* **ACTIVITY**: Would you please give every entry again exactly, without the pictures?

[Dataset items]
____
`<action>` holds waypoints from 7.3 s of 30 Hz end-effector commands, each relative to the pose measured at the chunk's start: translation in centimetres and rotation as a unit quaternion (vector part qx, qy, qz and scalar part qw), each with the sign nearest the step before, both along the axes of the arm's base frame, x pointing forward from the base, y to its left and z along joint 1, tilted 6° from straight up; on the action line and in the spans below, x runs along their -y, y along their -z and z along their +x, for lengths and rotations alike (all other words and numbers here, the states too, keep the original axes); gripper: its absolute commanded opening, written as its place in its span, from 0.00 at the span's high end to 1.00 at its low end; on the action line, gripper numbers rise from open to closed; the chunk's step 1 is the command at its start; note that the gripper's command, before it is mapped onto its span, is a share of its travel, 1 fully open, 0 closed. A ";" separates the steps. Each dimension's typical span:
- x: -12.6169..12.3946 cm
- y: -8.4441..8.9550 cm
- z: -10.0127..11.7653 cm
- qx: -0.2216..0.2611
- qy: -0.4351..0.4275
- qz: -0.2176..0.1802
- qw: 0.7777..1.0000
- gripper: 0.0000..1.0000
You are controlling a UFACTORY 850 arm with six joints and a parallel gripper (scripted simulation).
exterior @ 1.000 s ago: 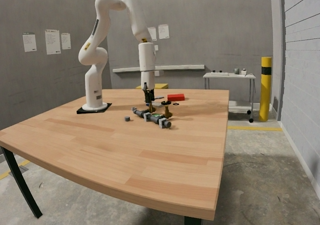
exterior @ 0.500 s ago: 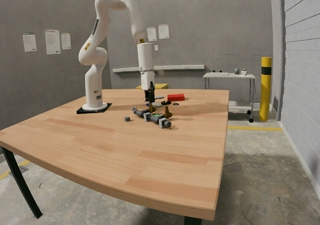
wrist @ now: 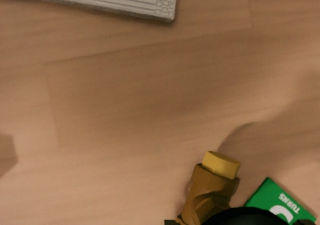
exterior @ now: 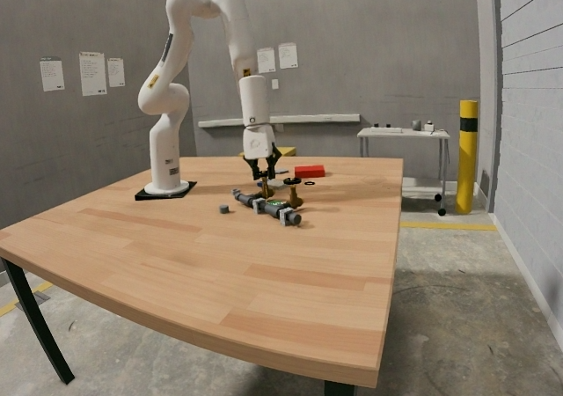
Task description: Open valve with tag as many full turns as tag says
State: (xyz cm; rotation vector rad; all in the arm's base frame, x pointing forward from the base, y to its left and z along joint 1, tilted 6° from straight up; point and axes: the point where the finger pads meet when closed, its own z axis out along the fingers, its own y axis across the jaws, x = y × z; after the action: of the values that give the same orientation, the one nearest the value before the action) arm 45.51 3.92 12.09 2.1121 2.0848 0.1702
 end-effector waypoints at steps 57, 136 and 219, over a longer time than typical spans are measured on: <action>0.0 -0.1 0.1 -0.048 -0.048 0.037 0.997 0.00; 0.0 -0.1 0.1 -0.010 0.979 0.155 0.128 0.00; 0.0 -0.1 0.1 -0.013 0.971 0.156 0.178 1.00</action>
State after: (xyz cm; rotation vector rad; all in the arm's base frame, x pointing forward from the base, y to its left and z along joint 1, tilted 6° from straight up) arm 45.50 3.94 12.10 2.6053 -1.9215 0.0866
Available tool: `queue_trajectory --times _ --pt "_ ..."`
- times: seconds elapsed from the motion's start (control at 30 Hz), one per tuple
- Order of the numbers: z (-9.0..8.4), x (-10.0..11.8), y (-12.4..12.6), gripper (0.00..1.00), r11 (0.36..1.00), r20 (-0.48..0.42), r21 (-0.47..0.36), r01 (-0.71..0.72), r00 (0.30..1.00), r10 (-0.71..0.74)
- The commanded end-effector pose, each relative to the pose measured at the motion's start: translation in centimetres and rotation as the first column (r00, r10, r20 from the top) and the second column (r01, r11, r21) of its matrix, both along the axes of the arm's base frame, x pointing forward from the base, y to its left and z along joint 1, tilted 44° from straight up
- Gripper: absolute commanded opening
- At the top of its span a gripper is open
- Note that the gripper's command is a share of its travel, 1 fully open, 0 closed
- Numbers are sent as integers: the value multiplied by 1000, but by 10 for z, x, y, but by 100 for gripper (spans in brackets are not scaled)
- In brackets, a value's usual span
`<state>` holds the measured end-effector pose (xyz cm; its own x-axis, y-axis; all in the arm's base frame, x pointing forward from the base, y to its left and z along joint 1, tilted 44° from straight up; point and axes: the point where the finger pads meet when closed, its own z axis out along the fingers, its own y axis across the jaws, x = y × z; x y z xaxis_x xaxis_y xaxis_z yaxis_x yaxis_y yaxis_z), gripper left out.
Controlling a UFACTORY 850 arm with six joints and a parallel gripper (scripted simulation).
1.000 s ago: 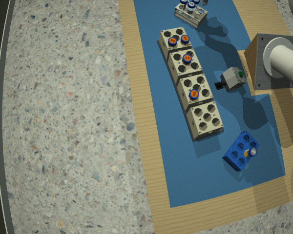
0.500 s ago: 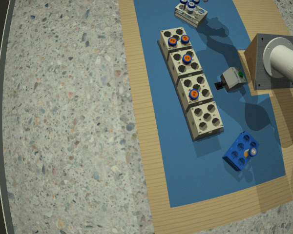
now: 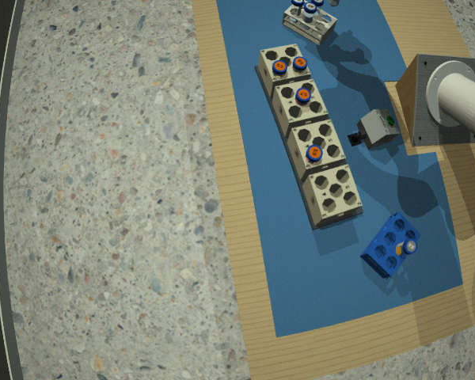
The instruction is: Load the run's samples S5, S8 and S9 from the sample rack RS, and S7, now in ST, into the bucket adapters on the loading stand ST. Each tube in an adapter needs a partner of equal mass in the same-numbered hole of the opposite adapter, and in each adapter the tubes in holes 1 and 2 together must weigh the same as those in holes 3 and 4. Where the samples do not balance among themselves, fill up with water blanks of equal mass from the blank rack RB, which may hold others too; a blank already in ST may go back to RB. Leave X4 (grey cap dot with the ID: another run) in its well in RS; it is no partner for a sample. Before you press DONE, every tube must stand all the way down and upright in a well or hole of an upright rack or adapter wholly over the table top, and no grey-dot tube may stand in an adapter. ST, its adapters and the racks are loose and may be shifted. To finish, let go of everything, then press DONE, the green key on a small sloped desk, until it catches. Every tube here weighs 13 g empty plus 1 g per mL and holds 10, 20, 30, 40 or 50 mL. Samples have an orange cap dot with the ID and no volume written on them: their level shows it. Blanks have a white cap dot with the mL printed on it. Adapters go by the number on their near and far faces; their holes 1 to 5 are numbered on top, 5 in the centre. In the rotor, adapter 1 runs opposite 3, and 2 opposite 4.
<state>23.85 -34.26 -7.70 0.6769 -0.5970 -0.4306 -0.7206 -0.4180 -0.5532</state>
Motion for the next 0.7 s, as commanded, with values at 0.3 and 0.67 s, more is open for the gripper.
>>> queue_trajectory --times 0.3,0.67 --pt "42 21 38 0 957 265 -105 -271 920 289" --pt "73 36 67 0 873 420 -220 -435 765 487"
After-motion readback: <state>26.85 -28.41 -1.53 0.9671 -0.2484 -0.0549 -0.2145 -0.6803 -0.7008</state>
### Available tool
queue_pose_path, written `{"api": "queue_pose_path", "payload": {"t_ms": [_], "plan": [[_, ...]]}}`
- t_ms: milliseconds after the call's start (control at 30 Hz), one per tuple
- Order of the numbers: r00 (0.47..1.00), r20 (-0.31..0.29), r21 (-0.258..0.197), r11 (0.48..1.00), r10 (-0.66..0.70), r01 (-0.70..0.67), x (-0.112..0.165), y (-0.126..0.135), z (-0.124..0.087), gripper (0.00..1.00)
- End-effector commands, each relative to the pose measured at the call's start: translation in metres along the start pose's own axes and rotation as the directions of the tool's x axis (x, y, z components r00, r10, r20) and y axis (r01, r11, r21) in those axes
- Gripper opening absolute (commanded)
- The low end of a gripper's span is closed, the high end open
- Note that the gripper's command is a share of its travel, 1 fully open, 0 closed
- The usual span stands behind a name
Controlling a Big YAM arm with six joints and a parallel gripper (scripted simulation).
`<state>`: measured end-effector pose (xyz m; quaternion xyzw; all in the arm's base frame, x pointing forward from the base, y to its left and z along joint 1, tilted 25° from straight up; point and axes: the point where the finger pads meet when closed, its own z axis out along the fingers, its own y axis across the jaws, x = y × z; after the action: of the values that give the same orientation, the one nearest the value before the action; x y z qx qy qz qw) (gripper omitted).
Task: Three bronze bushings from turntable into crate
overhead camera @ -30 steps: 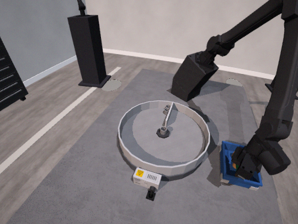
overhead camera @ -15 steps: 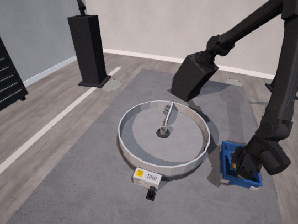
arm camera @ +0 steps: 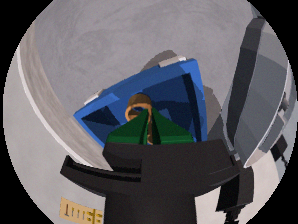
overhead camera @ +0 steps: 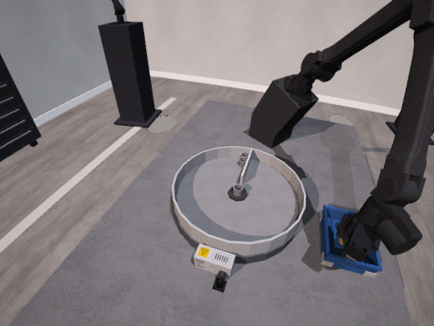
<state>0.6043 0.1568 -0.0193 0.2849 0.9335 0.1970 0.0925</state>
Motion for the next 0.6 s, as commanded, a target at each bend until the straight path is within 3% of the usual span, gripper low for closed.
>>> {"api": "queue_pose_path", "payload": {"t_ms": [0,567], "plan": [[1.0,-0.009,0.008,1.0,-0.001,0.001,0.0086,-0.0007,0.012,0.0],[1.0,-0.008,0.008,1.0,0.0,0.0,0.0083,-0.0015,0.013,0.0]]}}
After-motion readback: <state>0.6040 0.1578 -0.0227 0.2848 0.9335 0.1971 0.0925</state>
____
* **SOLVED PROBLEM**:
`<action>` holds waypoints from 7.3 s of 30 Hz end-effector commands, each relative to the pose measured at the chunk's start: translation in centimetres and rotation as a unit quaternion (vector part qx, qy, qz and scalar part qw), each with the sign nearest the step before, both along the axes of the arm's base frame, x pointing forward from the base, y to its left and z along joint 1, tilted 6° from straight up; on the action line and in the spans below, x runs along their -y, y along their -z and z along their +x, for lengths and rotations alike (all other words and numbers here, the states too, keep the original axes); gripper: its absolute commanded opening, written as its place in its span, from 0.00 at the span's high end to 1.00 at its low end; on the action line, gripper numbers rise from open to closed; the chunk's step 1 is the command at its start; note that the gripper's command, before it is mapped onto its span, is a share of its travel, 1 fully open, 0 closed. A ";" separates the steps. Each dimension's typical span:
- x: -12.6169..12.3946 cm
- y: -8.4441..8.9550 cm
- z: -10.0127..11.7653 cm
- qx: -0.2216..0.2611
- qy: -0.4351..0.4275
- qz: -0.2176..0.1802
- qw: 0.7777..1.0000
- gripper: 0.0000..1.0000
You are controlling a UFACTORY 850 arm with six joints and a parallel gripper (scripted simulation).
exterior @ 1.000 s ago: 
exterior @ 0.500 s ago: 
wrist @ now: 
exterior @ now: 
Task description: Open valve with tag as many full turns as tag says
State: (xyz cm; rotation vector rad; all in the arm's base frame, x pointing forward from the base, y to its left and z along joint 1, tilted 6° from straight up; point and axes: the point where the finger pads meet when closed, its own z axis out along the fingers, its own y axis across the jaws, x = y × z; after the action: of the values that give the same orientation, the one nearest the value before the action) arm 45.51 3.92 12.09 2.1121 2.0848 0.1702
 end-effector waypoints at steps 57, 136 and 219, over a longer time than typical spans are measured on: <action>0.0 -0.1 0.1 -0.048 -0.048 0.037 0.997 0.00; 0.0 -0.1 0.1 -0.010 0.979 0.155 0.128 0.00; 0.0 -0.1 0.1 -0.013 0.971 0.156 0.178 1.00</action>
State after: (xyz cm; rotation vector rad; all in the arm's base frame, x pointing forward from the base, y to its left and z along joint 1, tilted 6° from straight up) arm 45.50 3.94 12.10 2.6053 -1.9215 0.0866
Available tool: `queue_trajectory --times _ --pt "_ ..."`
- times: seconds elapsed from the motion's start (control at 30 Hz), one per tuple
- Order of the numbers: z (-9.0..8.4), x (-10.0..11.8), y (-12.4..12.6), gripper (0.00..1.00), r11 (0.36..1.00), r20 (-0.48..0.42), r21 (-0.47..0.36), r01 (-0.71..0.72), r00 (0.30..1.00), r10 (-0.71..0.74)
- The commanded end-effector pose, each relative to the pose measured at the motion's start: translation in centimetres and rotation as the first column (r00, r10, r20 from the top) and the second column (r01, r11, r21) of its matrix, both along the axes of the arm's base frame, x pointing forward from the base, y to its left and z along joint 1, tilted 44° from straight up
- Gripper: absolute commanded opening
- At the top of its span a gripper is open
- Note that the gripper's command is a share of its travel, 1 fully open, 0 closed
- Numbers are sent as integers: the value multiplied by 1000, but by 10 for z, x, y, but by 100 for gripper (spans in brackets are not scaled)
- In brackets, a value's usual span
`<state>` holds the measured end-effector pose (xyz cm; its own x-axis, y-axis; all in the arm's base frame, x pointing forward from the base, y to its left and z along joint 1, tilted 44° from straight up; point and axes: the point where the finger pads meet when closed, its own z axis out along the fingers, its own y axis across the jaws, x = y × z; x y z xaxis_x xaxis_y xaxis_z yaxis_x yaxis_y yaxis_z), gripper left out.
Controlling a UFACTORY 850 arm with six joints and a parallel gripper (scripted simulation).
1.000 s ago: 
0.500 s ago: 
now: 
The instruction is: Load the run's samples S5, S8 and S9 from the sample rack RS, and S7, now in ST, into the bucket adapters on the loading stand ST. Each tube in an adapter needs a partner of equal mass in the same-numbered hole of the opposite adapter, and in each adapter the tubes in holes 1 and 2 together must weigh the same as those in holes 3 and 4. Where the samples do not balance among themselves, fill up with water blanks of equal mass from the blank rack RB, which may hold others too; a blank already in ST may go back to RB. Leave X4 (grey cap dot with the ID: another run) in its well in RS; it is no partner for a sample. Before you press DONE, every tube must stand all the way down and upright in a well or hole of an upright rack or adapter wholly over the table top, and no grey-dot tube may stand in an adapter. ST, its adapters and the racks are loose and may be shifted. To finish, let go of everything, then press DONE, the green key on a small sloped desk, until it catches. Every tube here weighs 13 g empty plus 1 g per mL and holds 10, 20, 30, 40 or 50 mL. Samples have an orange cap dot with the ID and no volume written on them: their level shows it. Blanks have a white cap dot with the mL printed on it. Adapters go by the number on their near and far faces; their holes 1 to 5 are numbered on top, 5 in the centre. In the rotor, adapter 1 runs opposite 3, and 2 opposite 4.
<state>23.85 -34.26 -7.70 0.6769 -0.5970 -0.4306 -0.7206 -0.4180 -0.5532</state>
Motion for the next 0.7 s, as commanded, with values at 0.3 and 0.67 s, more is open for the gripper.
>>> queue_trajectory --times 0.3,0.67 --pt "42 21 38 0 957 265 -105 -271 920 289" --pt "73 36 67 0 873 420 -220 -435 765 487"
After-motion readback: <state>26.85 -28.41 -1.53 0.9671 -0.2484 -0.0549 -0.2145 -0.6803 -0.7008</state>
### Available tool
queue_pose_path, written `{"api": "queue_pose_path", "payload": {"t_ms": [_], "plan": [[_, ...]]}}`
- t_ms: milliseconds after the call's start (control at 30 Hz), one per tuple
- Order of the numbers: r00 (0.47..1.00), r20 (-0.31..0.29), r21 (-0.258..0.197), r11 (0.48..1.00), r10 (-0.66..0.70), r01 (-0.70..0.67), x (-0.112..0.165), y (-0.126..0.135), z (-0.124..0.087), gripper (0.00..1.00)
- End-effector commands, each relative to the pose measured at the call's start: translation in metres along the start pose's own axes and rotation as the directions of the tool's x axis (x, y, z components r00, r10, r20) and y axis (r01, r11, r21) in those axes
- Gripper opening absolute (commanded)
- The low end of a gripper's span is closed, the high end open
- Note that the gripper's command is a share of its travel, 1 fully open, 0 closed
- The usual span stands behind a name
Controlling a Big YAM arm with six joints and a parallel gripper (scripted simulation).
`<state>`: measured end-effector pose (xyz m; quaternion xyzw; all in the arm's base frame, x pointing forward from the base, y to its left and z along joint 1, tilted 25° from straight up; point and axes: the point where the finger pads meet when closed, its own z axis out along the fingers, its own y axis across the jaws, x = y × z; after the action: of the values that give the same orientation, the one nearest the value before the action; x y z qx qy qz qw) (gripper omitted).
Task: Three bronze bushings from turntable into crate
overhead camera @ -30 steps: 
overhead camera @ -15 steps: 
arm camera @ +0 steps: 
overhead camera @ +0 steps: 
<state>0.6043 0.1568 -0.0193 0.2849 0.9335 0.1970 0.0925</state>
Motion for the next 0.6 s, as commanded, a target at each bend until the straight path is within 3% of the usual span, gripper low for closed.
>>> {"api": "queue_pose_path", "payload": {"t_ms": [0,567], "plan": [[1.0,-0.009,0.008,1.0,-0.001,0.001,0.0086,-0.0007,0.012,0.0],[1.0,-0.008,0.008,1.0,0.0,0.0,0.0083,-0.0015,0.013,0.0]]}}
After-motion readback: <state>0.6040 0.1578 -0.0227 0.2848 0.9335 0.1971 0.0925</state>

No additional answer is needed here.